Выбрать главу

            Запах гари он почуял на перелеске. Ветер поменялся, и у Вигаря слезы из глаз прыснули -- до того сладковато-приторным был дух. Он побежал, ног не жалея, падал, жадно хватал пересохшими губами пригоршни рассыпчатого снега. Пепелище было еще теплым, кое-где курились дымки, уродливо щерились оскаленные черепа, чернели выгоревшие кости. Мальчишка захрипел страшно, повалился ничком. Ужас и боль душили его, но еще горше жег стыд - он понимал, что даже если и найдет убивцев, то посчитаться с ними ему не силам.

            На стоянку татей Вигарь наткнулся на пятый день своих блужданий по лесу. Мальчишка, на вид лет десяти отроду даже и с луком за плечом, показался им безобидным. Тем более что на спрос ответ разумный дать он не мог, мычал, руками размахивал. Мужики быстро выяснили, что малец все понимает, лишь сам не говорит. Так оно и к лучшему, языком попусту трепаться не станет. А выглядит жалко, такого и в град на торг отправить можно, и на дорогу первым выпустить, дабы путники не заподозрили чего, да и на двор постоялый послать скоморошничать, чтоб приглядел - кто серебром швыряется, да у кого в кошеле золоту тесно.

            Немого накормили, свитку рваную кинули, дабы ночью не мерз. Мальчишка прижился, тати потихоньку приноровились разбирать его знаки, а Вигарь тайком от всех в лесу схрон сделал для добычи и заполнял его потихоньку. Татем быть он не хотел, уж больно плохо они кончают, а вот поднакопить рухляди следует, дабы не на пустом месте хозяйством обзаводиться. Только вот петлю у кистеня обновить все же надобно, а то, не ровен час, и постоять за себя нечем.

 

            Андрей лежал, подложив руки под голову, равнодушно скользил взглядом по покачивающимся веткам, и напевал в полголоса:

           

            Ты открой мне правду, надзиратель,

            Прутья клетки научили меня слушать

Мы сидим с тобою вместе, чего ради?

            Скажи правду, я тебе не плюну в душу...

 

-- Шансонист чертов, -- Роман скривился, как от недозревшего лимона, -- только блатняка для полного счастья и не хватало.

-- Не нравится - уши заткни, -- хмуро бросил Влад.
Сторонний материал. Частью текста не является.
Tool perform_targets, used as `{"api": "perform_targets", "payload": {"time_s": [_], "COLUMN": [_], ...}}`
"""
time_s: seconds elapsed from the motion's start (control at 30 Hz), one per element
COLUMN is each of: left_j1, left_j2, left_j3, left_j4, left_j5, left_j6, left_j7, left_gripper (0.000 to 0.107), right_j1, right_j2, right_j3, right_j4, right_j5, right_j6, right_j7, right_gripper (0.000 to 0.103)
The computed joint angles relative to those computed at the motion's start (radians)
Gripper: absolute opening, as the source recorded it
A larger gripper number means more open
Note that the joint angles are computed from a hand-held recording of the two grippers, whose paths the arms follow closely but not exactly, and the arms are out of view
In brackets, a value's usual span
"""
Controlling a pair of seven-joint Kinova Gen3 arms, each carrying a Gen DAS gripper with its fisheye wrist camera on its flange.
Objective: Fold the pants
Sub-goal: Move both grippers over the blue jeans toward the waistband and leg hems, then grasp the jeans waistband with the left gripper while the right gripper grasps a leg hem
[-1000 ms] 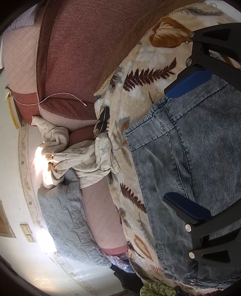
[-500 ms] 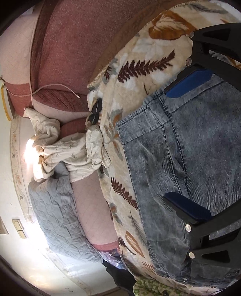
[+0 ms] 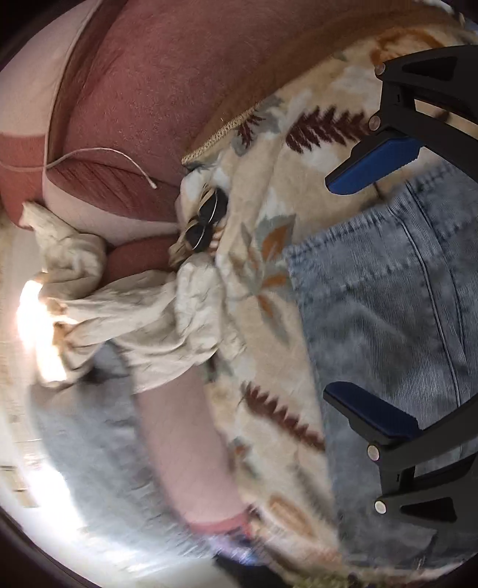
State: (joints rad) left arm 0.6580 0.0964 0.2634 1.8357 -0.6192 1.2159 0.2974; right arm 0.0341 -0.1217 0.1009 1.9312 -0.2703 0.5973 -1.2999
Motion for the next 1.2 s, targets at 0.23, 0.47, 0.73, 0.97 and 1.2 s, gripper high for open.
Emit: {"api": "perform_targets", "payload": {"time_s": [0.23,0.47,0.73,0.97,1.2], "left_j1": [-0.046,-0.1,-0.067,-0.061,-0.057], "left_j2": [0.019,0.009,-0.005,-0.015,-0.042], "left_j3": [-0.031,-0.038,-0.037,-0.03,-0.011], "left_j4": [0.001,0.06,0.079,0.084,0.09], "left_j5": [0.037,0.083,0.019,-0.029,-0.063], "left_j6": [-0.097,-0.278,-0.305,-0.325,-0.327], "left_j7": [-0.13,-0.202,-0.168,-0.161,-0.129], "left_gripper": [0.099,0.046,0.017,0.013,0.013], "right_j1": [0.004,0.129,0.185,0.214,0.22], "right_j2": [0.092,0.276,0.377,0.437,0.381], "right_j3": [0.009,-0.028,-0.079,-0.119,-0.125], "right_j4": [-0.043,-0.186,-0.252,-0.287,-0.239], "right_j5": [0.011,-0.065,-0.137,-0.151,-0.151], "right_j6": [-0.015,0.076,0.139,0.187,0.144], "right_j7": [0.011,0.12,0.16,0.169,0.206], "right_gripper": [0.103,0.103,0.093,0.054,0.018]}}
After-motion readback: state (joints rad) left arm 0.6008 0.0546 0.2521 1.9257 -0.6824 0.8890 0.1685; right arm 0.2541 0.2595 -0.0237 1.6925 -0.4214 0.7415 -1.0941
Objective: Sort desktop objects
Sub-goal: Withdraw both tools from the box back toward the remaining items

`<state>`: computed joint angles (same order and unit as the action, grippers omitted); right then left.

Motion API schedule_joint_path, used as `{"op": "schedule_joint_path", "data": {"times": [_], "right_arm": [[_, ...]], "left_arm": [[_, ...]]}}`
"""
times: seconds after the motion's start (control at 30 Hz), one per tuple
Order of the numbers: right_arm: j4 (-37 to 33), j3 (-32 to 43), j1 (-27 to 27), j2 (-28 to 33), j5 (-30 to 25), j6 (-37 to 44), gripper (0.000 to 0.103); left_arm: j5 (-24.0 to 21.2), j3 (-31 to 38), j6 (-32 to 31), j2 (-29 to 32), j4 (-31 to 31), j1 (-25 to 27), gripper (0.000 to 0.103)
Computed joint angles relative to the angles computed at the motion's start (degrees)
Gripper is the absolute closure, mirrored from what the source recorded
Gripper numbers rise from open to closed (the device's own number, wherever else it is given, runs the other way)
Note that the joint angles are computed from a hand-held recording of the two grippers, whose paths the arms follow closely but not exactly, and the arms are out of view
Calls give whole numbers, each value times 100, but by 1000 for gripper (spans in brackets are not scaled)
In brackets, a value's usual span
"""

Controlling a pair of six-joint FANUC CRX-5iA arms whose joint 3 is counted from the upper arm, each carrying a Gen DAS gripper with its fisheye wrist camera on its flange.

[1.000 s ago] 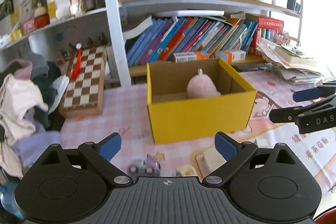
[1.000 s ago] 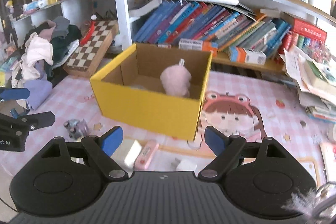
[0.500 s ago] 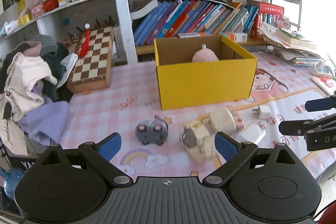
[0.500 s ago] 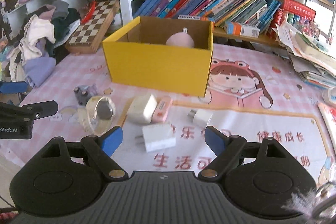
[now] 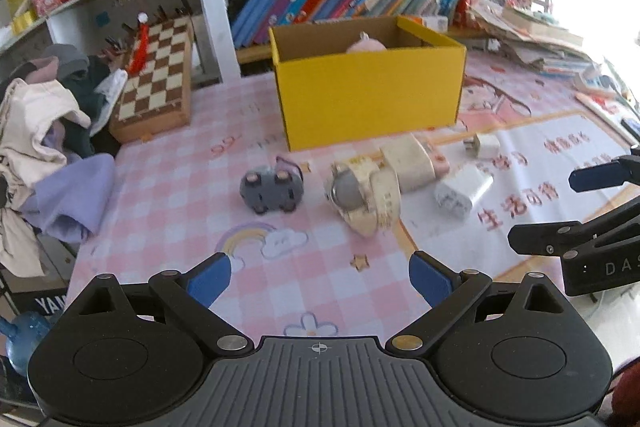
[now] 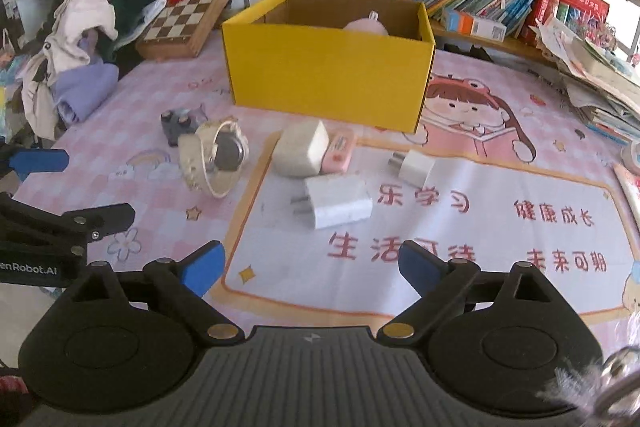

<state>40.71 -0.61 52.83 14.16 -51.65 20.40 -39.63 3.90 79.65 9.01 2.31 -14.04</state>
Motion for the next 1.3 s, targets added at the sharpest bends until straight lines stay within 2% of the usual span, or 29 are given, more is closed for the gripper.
{"op": "schedule_joint_path", "data": {"times": [0.37, 0.63, 1.07, 1.3], "right_arm": [[46, -52, 55, -25, -177, -294, 6], [-46, 51, -17, 58, -204, -211, 8], [-142, 192, -173, 137, -137, 104, 8], [-216, 271, -277, 182, -69, 270, 8]], "left_arm": [[-167, -57, -177, 71, 453, 115, 4], [-330, 35, -543, 245, 767, 134, 4], [-77, 192, -503, 355, 644, 20, 4], [204, 129, -534, 361, 739, 17, 4]]}}
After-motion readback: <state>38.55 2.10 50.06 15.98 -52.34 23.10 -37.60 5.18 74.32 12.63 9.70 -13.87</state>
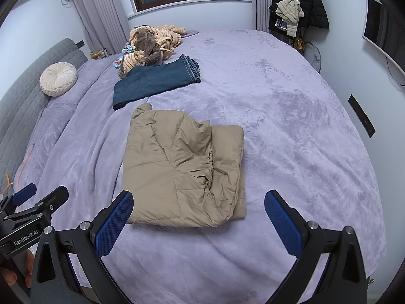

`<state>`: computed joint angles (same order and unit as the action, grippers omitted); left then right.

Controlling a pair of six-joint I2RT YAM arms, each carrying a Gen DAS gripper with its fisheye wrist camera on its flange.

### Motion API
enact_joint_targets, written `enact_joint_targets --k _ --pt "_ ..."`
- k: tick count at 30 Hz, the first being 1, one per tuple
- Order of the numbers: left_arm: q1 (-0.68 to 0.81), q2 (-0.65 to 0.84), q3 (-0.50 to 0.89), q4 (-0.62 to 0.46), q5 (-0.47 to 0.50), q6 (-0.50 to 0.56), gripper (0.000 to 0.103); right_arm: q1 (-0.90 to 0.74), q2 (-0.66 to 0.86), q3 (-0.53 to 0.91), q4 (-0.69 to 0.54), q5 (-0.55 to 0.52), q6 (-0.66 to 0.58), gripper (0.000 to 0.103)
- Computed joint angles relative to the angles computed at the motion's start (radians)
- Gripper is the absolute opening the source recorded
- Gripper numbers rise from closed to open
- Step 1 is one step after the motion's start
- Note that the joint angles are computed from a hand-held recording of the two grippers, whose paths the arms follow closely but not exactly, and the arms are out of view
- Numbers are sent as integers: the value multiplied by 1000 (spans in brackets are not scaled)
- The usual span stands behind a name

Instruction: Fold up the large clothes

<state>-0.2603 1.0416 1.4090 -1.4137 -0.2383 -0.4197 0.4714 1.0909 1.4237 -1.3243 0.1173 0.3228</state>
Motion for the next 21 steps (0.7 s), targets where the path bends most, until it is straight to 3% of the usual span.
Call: enact_joint_targets --k 21 --pt "29 -9 5 -8 2 19 103 18 0 -1 -2 11 18 103"
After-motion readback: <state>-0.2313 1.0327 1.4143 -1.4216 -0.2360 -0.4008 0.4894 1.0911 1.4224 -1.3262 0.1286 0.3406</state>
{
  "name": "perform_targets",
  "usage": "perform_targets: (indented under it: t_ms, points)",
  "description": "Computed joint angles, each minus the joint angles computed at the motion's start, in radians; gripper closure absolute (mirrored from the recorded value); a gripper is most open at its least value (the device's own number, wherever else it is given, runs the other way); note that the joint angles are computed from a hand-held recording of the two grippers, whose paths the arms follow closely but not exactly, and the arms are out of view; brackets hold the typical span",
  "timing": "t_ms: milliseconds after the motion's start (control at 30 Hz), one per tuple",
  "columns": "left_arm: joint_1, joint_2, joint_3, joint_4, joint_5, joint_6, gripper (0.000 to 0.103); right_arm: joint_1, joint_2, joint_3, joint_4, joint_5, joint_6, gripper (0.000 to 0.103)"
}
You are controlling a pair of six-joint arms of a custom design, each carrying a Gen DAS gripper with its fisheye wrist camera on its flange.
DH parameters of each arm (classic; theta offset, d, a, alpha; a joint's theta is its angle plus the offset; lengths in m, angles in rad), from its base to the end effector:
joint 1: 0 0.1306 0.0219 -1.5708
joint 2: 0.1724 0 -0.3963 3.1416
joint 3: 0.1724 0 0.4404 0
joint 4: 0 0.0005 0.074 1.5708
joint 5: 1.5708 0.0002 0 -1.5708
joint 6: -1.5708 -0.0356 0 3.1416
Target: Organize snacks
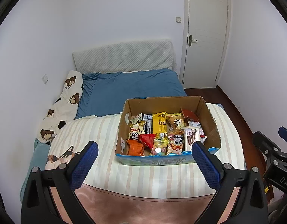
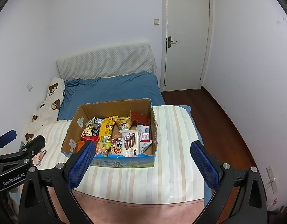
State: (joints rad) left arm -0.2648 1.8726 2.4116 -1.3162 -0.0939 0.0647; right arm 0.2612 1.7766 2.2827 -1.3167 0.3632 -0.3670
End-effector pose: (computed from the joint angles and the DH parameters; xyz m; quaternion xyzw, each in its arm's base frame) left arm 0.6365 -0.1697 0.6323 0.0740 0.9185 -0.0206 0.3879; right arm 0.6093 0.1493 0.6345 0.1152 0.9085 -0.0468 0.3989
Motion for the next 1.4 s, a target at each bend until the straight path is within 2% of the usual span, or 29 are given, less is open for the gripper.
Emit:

Репортеру было интересно: откуда Прохоров знает такие песни, вроде их нигде раньше не крутили.

 

            Ты со мною делишь боль и радость

            В узкой камере - три шага в поперечнике

            У меня своя вина, у тебя своя награда

            И под дых ты бьешь со всей сердечностью

 

            -- Блин, завел волынку, - -Чудаков демонстративно отвернулся, -- и так тоска... хуже смертной, а ты еще воешь.

           

            Ты открой мне правду, надзиратель,

            Годы в клетке приучили меня верить

            Не боись, меня смирили двое, что держали сзади

            Да кровенит лоб разбитый об стальные двери

 

            -- Да ты заткнешься, бога душу твою мать?! - Романа словно подбросило, он кричал, бешено сжимал кулаки. Андрей невозмутимо продолжал:

           

            У тебя нет приговора, надзиратель, ты на воле

            Но колючкой ограничен выбранный тобой простор

            Нет лекарства человеку, что вовек тюрьмою болен

            Есть стрелок, который может перервать наш разговор

           

            -- Послушай, -- внезапно совершенно спокойно произнес Роман, -- мы и так... не пойми в какой жопе, так чего ты доканываешь? А?

            Андрей приподнялся на локте: 

            -- Это слова смертника, у которого безжалостно отобрали последнюю надежду. Ты никаких параллелей не находишь?

            У оператора начался нервный тик. Аленка тихонько всхлипнула. Антон Невера подтянул колени поближе к подбородку: если поверх напялить куртку, то, казалось, становится немного теплее. Влад простужено шмыгнул носом. Свою кожанку днем он великодушно обменял на куцую Аленкину джинсовку, и основательно промерз. Девчачья курточка мало того, что не грела, так еще и не застегивалась, хотя он никогда не отличался ни габаритной мускулатурой, ни плотным телосложением.